CRA appears to apply an indirect use test to the s. 17(8.1)(b) safe harbour

S. 17(8.1)(b) provides a safe harbor from interest imputation on a non-interest bearing loan made by a Canco to a CFA ("CFA 3") if (among other requirements) the loan proceeds were used by CFA 3 to repay an amount owing by it for previously acquired property used principally for earning active business income. CRA has found that this requirement was satisfied where this refinanced loan originally was made by another CFA of Canco (CFA 1) to CFA 2, with CFA 2 using the loan proceeds to purchase the shares of CFA 3 (so that the interest on the loan was deemed to be active business income under s. 95(2)(a)(ii)(D)), and with CFA 2 then being merged into CFA 3 with CFA 3 as the survivor - so that the loan was assumed by CFA 3.
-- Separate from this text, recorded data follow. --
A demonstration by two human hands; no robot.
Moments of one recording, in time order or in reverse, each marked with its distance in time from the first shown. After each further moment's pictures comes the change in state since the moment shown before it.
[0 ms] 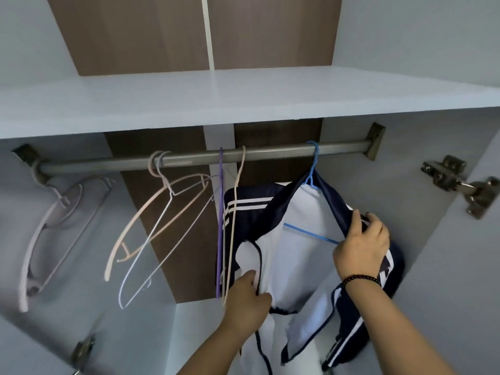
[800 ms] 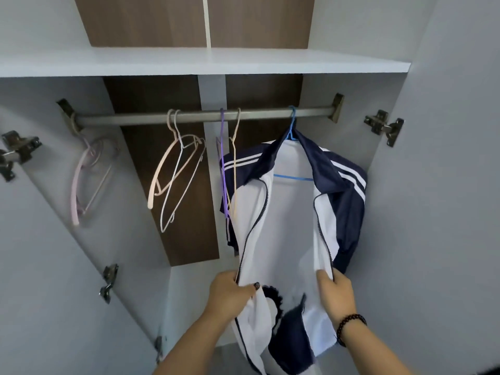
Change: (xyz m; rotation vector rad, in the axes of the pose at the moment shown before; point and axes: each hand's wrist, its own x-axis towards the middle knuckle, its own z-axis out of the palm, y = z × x) left_hand -0.172 -0.063 -0.020 -0.127 -0.071 -0.113; right_hand -0.228 0.043 -0.137 0.725 -0.627 0.731
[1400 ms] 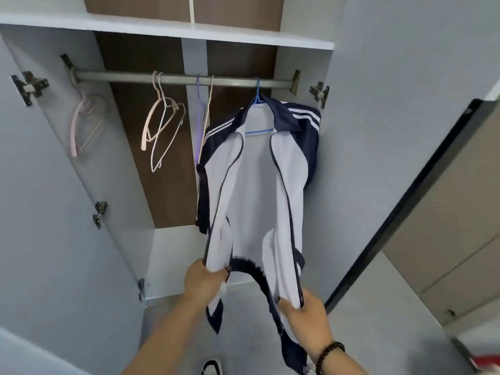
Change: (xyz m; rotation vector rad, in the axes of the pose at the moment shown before) left_hand -0.176 -0.052 0.074 -0.077 0.152 -0.144; right_hand -0.194 0.096 -0.139 -0.244 -0.162 -0.094
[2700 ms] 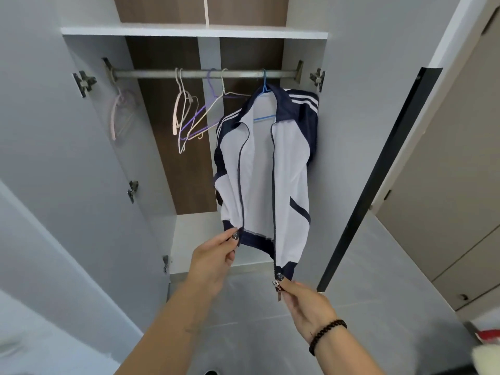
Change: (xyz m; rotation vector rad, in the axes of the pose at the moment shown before) left_hand -0.132 0.010 -0.015 -0.651 -0.022 -0.101; right_hand -0.103 0.002 -0.016 0.951 -0.107 0.533
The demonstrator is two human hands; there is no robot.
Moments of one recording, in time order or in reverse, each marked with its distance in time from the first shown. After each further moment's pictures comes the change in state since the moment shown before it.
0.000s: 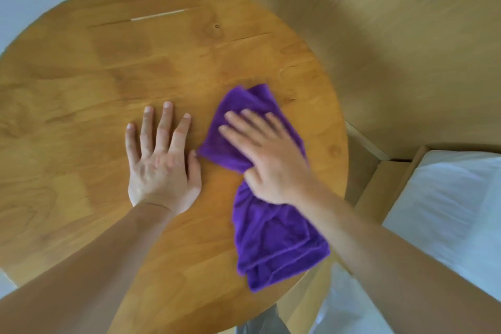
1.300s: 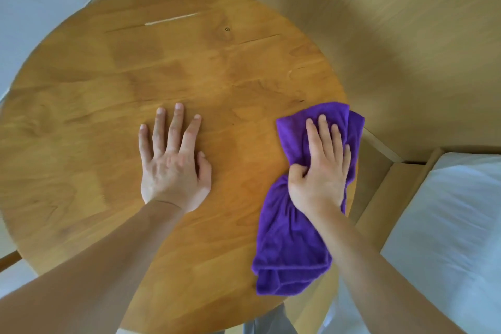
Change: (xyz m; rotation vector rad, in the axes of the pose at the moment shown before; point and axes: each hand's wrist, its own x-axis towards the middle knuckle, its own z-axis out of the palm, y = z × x) left_hand 0.000 0.000 -0.001 0.039 -0.052 -0.014; right_hand -0.044 0.007 0.014 0.146 0.227 0.762
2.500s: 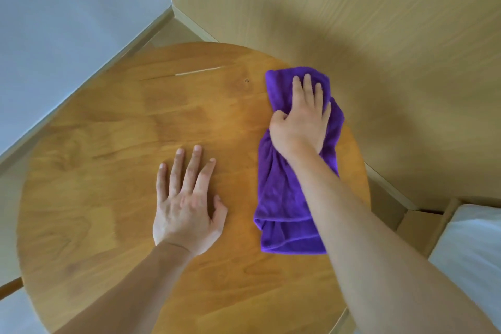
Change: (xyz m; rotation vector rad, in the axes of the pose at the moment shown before) left_hand -0.001 -0.001 -0.001 -0.051 0.031 0.013; right_hand 0.147 -0.103 0.002 0.053 0.004 -0.031
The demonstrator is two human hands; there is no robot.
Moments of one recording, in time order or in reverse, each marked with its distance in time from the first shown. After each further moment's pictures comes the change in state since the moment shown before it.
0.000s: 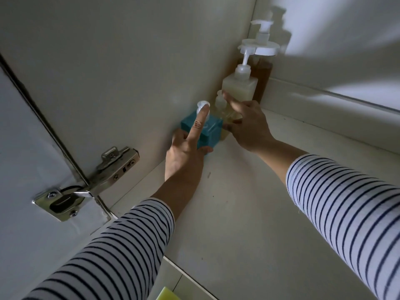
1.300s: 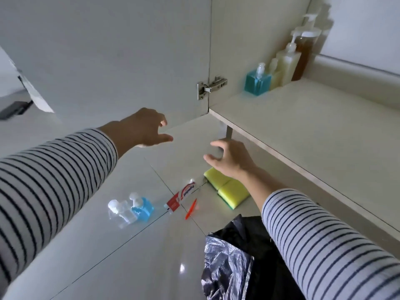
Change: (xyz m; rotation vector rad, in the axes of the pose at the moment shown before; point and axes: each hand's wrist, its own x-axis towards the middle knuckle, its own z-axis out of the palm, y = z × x) left_hand -0.254 0.029 -0.322 0.715 -0.523 -0.212; right_hand -0.352 -0.184 -0.013 0.026 -0.454 -0.145
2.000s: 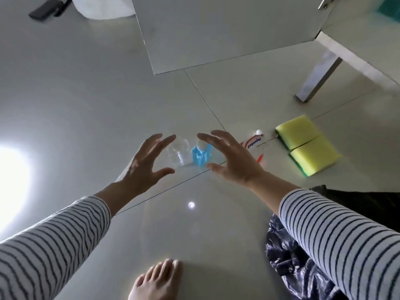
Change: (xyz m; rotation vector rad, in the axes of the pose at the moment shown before) left_hand -0.163 -0.150 0.256 -0.504 0.250 -0.061; right_hand -0.019 -0.042 0.221 0.029 -0.306 -0.401
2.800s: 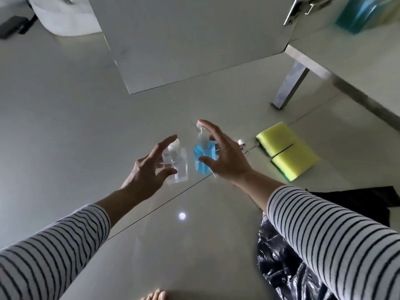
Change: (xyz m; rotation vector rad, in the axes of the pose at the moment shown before) left_hand 0.046 0.038 0.009 -0.349 0.000 -0.004; right_hand 0.015 0.002 -0.027 0.217 0.235 0.109
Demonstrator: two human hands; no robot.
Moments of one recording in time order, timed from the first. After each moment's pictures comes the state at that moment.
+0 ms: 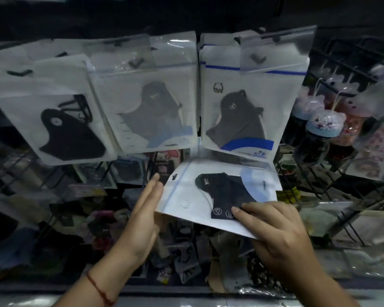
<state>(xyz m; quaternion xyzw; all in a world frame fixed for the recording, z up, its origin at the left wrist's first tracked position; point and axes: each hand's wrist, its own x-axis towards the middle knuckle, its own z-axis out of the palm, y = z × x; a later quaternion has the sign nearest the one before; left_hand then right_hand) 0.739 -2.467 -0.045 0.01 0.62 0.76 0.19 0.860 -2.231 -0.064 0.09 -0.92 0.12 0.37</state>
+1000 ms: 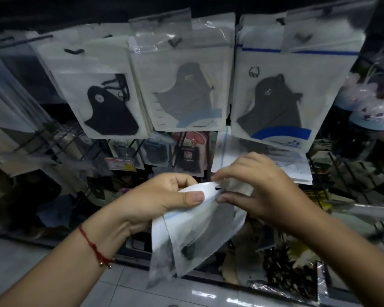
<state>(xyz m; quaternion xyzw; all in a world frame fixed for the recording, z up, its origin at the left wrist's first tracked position) 0.757 -2.493 0.024 0.16 0.67 0.62 0.37 0.802 -2.265 0.010 0.26 -0.92 0.23 0.19</state>
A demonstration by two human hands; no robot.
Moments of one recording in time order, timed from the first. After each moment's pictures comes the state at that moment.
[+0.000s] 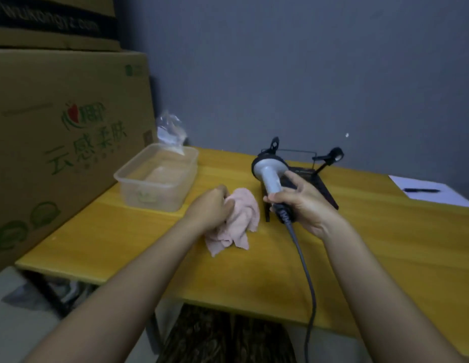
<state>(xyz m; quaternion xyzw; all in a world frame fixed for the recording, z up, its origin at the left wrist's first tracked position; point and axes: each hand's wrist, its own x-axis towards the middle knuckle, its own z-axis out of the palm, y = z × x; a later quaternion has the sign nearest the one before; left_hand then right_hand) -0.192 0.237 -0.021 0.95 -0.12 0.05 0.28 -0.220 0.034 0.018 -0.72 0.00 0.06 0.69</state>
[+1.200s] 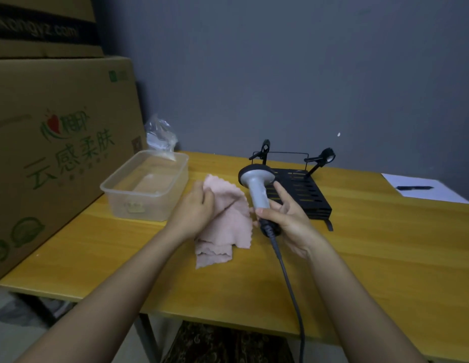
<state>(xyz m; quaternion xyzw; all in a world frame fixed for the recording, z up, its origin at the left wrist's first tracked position) -0.198 0.240 -0.003 0.90 -0.08 0.15 0.39 -0.220 0.035 -0.011 -0.66 -0.04 0.05 0.75</state>
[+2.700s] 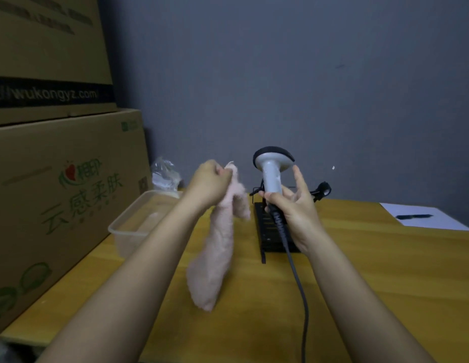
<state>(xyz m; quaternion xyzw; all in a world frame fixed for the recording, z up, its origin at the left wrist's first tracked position) -0.171 0.219 0.109 0.87 -0.07 0.17 0.45 -0.207 0.048 0.065 -0.65 -0.08 -0.13 0.74</state>
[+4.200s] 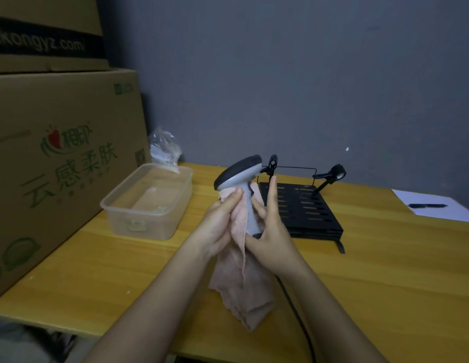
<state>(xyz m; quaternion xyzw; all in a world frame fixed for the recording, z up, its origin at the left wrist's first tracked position) -0.169 0.204 0.004 0.46 -0.06 -0.12 0.88 -0.219 0.085 -0.001 -0.82 -0.14 -0.08 0.56</state>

CRA stated that "because the assets of CFA 3 were used principally for the earning of income from an active business," the loan assumed by CFA 3 on the merger "was in respect of assets previously acquired by CFA 3 in the course of carrying on an active business." Although cryptic, CRA seems to consider that because the CFA 3 shares previously acquired by CFA 2 with the loan proceeds were "in respect of" the active business assets of CFA 3, the loan after its assumption by CFA 3 qualified as an amount owing in respect of the (indirect) acquisition of those active business assets.

Neal Armstrong. Summary of 5 June 2015 Memo 2015-0569061I7 F under s. 17(8.1)(b).